Example client environment:

ANTHROPIC_BASE_URL=https://freeinference.org/anthropic
ANTHROPIC_AUTH_TOKEN=hyi-your-api-key

5.2 Account Lifecycle

Accounts have four states:

State	Meaning	Pool membership
`active`	Normal operation	In pool
`cooldown`	Transient failure (e.g., 429 rate limit)	In pool (skipped by health check, auto-recovers)
`revoked`	Permanent failure (`invalid_grant` on OAuth refresh)	Removed from pool
`disabled`	Manually disabled	Removed from pool

Automatic transitions:

active → cooldown: on rate limit (429) or repeated failures
active → revoked: when token refresh returns invalid_grant
cooldown → active: automatic after cooldown period expires

Manual recovery:

revoked → active: re-import fresh credentials via import_claude_auth.py
disabled → active: re-import or future admin endpoint

Account state persists across restarts in var/data/claude_accounts.json.

5.3 Credential File Format (v2)

{
  "version": 2,
  "accounts": [
    {
      "id": "acct_01",
      "label": "murphy-max",
      "type": "oauth",
      "access_token": "sk-ant-oat-...",
      "refresh_token": "...",
      "expires_at": 1773702740076,
      "organization_id": "org-uuid-...",
      "email": "[email protected]",
      "plan": "max",
      "state": "active",
      "state_changed_at": 1710700000000,
      "revoke_reason": "",
      "consecutive_failures": 0
    }
  ]
}

Files without a version field are treated as v1 (uses enabled boolean) and auto-migrated to v2 on first load. A .bak backup is created before each write.

Persisted cooldown entries are promoted back to active on startup because cooldown is treated as transient runtime state rather than a durable operator action.

5.4 Codex Subscription

Codex subscription follows the same pattern with provider: codex_sub and var/data/codex_accounts.json. Import via:

# Run from the project root on the host machine.
python scripts/import_codex_auth.py

Optional runtime settings:

CODEX_ACCOUNTS_FILE=var/data/codex_accounts.json
CODEX_FALLBACK_API_KEY=
CODEX_TOKEN_REFRESH_MARGIN=30
CODEX_ACCOUNT_COOLDOWN=60
CODEX_FAILURE_THRESHOLD=3

Codex currently exposes only the OpenAI-compatible northbound surface (POST /v1/chat/completions); there is no separate Codex-native public route yet.

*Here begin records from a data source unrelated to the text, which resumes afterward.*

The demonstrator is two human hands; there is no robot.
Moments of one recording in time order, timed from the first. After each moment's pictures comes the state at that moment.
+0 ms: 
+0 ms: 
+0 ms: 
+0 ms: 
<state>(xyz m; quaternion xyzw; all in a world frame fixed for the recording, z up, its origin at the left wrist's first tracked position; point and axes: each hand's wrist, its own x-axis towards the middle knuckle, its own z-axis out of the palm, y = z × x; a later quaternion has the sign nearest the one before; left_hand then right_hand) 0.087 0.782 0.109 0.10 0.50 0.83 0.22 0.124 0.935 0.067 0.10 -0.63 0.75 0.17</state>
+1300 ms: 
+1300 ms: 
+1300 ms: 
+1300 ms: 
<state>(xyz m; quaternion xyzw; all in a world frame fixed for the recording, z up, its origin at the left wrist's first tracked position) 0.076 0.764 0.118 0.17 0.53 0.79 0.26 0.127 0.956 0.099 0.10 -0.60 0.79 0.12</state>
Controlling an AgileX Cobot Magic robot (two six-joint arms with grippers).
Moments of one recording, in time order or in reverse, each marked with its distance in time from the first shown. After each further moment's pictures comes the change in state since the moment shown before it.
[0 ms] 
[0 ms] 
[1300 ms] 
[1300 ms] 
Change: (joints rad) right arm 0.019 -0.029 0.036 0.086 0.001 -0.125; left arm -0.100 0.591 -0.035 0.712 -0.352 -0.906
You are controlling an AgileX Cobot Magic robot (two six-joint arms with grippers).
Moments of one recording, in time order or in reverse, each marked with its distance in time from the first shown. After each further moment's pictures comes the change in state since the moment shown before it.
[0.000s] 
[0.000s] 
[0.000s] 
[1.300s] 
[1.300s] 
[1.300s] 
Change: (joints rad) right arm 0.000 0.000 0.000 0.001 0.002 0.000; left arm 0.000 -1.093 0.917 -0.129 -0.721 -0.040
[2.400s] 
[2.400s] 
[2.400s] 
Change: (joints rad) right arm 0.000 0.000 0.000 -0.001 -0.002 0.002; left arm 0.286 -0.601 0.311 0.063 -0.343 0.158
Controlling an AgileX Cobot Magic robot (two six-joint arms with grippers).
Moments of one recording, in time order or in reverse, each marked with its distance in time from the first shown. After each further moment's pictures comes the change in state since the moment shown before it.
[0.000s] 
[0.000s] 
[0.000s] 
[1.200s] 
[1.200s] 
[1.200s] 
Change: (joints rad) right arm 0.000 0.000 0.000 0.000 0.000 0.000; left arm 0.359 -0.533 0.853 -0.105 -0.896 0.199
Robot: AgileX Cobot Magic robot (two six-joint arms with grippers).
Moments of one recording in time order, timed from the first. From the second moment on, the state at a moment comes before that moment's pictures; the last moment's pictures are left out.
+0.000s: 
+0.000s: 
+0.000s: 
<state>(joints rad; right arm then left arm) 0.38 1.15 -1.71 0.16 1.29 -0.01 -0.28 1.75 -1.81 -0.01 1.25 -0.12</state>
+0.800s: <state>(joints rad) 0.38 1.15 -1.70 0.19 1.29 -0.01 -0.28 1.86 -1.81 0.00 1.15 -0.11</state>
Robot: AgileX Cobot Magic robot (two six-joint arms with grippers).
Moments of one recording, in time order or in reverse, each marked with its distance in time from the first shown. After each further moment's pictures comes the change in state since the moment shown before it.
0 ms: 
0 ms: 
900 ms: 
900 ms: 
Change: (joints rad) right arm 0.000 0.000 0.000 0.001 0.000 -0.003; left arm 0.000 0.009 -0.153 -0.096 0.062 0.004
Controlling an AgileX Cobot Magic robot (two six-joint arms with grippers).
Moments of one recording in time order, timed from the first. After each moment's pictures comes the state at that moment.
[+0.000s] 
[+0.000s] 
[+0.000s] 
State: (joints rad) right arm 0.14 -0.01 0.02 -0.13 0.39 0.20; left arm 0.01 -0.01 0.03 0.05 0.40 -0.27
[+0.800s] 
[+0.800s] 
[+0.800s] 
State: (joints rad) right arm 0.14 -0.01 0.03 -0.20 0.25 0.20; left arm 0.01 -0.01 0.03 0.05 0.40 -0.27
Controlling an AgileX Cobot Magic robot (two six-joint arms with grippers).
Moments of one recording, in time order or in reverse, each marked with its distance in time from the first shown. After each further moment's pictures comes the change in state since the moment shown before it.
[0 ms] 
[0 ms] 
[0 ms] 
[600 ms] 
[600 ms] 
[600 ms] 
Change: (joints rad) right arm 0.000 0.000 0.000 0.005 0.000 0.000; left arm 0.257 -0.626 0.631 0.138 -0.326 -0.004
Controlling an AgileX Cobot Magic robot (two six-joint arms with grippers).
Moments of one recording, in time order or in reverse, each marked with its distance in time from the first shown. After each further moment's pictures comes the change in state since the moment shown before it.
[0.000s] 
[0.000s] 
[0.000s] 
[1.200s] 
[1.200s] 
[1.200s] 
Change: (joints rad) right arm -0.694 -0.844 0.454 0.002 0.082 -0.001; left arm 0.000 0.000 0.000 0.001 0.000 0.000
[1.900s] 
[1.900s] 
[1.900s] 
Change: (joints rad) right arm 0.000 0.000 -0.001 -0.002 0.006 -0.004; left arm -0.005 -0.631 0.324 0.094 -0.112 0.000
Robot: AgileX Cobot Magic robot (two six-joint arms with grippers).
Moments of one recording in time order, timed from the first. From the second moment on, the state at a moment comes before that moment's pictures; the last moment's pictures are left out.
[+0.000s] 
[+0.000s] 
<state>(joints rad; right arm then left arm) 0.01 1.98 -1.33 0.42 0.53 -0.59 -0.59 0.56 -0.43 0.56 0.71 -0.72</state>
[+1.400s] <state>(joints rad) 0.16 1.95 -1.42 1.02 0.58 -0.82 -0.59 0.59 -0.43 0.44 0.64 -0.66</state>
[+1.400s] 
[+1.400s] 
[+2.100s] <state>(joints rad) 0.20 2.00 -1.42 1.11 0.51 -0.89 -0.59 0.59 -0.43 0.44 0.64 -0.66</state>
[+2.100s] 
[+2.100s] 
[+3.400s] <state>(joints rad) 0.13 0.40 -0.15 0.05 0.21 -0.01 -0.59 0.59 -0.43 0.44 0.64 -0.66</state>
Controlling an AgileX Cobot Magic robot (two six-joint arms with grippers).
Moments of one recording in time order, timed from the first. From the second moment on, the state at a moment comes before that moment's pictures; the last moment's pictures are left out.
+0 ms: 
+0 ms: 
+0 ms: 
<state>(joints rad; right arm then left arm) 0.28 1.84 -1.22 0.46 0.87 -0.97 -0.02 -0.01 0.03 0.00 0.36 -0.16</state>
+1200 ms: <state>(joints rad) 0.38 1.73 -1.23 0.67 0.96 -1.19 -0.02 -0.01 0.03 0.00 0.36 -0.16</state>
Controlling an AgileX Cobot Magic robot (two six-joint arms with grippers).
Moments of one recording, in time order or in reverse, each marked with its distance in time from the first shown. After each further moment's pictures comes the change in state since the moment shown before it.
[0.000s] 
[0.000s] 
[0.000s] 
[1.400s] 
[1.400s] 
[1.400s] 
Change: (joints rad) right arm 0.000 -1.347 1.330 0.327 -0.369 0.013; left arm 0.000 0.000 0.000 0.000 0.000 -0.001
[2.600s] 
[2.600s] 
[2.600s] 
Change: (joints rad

For Codex-specific details, see the repository design doc docs/codex-subscription-design.md.

6. FAQ

Q: How do I recover a revoked Claude account? A: Run python scripts/import_claude_auth.py after re-authenticating with claude login. The import script detects the revoked account (by refresh_token or organization_id match) and resets it to active.

Q: Which models can use /anthropic/v1/messages? A: Only models registered in config/models.yaml whose effective route includes provider: claude_sub. The route resolves the public model ID through the normal model registry before forwarding upstream.

Q: What if routing.yaml conflicts with models.yaml? A: routing.yaml only adjusts weights; it doesn’t add/remove adapters. The candidate set comes from models.yaml and environment variables.

Q: How to disable health checks? A: Set health_check: 0 or omit the field entirely.

Q: Can I use other routing strategies? A: Currently only fixed is built-in. You can add new strategies in routing/strategies.py and configure them in routing.yaml.

Q: What happens during failover? A: The system automatically tries alternative adapters when the primary fails, ensuring continuous service availability.